• _Task prompt_: Go through the listing beneath this task and return every line that carries the string "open".

....

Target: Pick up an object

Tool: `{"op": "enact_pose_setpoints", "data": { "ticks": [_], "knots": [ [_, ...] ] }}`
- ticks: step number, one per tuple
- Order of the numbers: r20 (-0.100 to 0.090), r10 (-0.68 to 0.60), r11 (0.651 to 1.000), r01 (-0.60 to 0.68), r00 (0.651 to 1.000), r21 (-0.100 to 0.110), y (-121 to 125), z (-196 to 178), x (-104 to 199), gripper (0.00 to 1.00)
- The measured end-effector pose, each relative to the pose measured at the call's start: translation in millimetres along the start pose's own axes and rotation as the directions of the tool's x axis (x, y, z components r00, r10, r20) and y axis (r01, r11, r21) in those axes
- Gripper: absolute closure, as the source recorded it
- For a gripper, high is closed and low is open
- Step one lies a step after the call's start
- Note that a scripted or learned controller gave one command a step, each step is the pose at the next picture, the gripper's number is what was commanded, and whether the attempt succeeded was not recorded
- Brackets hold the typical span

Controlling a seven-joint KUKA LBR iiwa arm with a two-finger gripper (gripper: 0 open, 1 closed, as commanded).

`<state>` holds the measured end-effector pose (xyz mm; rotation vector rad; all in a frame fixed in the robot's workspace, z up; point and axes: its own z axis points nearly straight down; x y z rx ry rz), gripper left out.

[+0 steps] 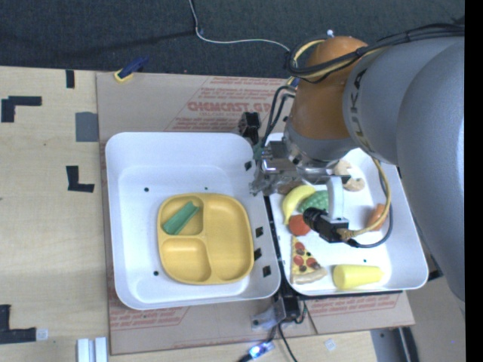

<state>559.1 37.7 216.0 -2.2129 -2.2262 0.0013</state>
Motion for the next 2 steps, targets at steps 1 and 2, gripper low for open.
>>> {"op": "enact_pose_setpoints", "data": {
  "ticks": [1,2],
  "knots": [
    [0.001,0.005,1.000,-0.005,1.000,0.000,-15.5,-9.6,-6.4,1.00],
    [0.001,0.004,1.000,-0.004,1.000,-0.001,3.6,-11.9,0.3,1.00]
  ]
}}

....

• _Answer to the exercise_:
- For a gripper, high is closed and low is open
Controlling a seven-joint KUKA LBR iiwa arm with a two-finger gripper (gripper: 0 open, 1 closed, as commanded).
Motion for the next 2 steps, targets at steps 1 and 2, gripper low for open.

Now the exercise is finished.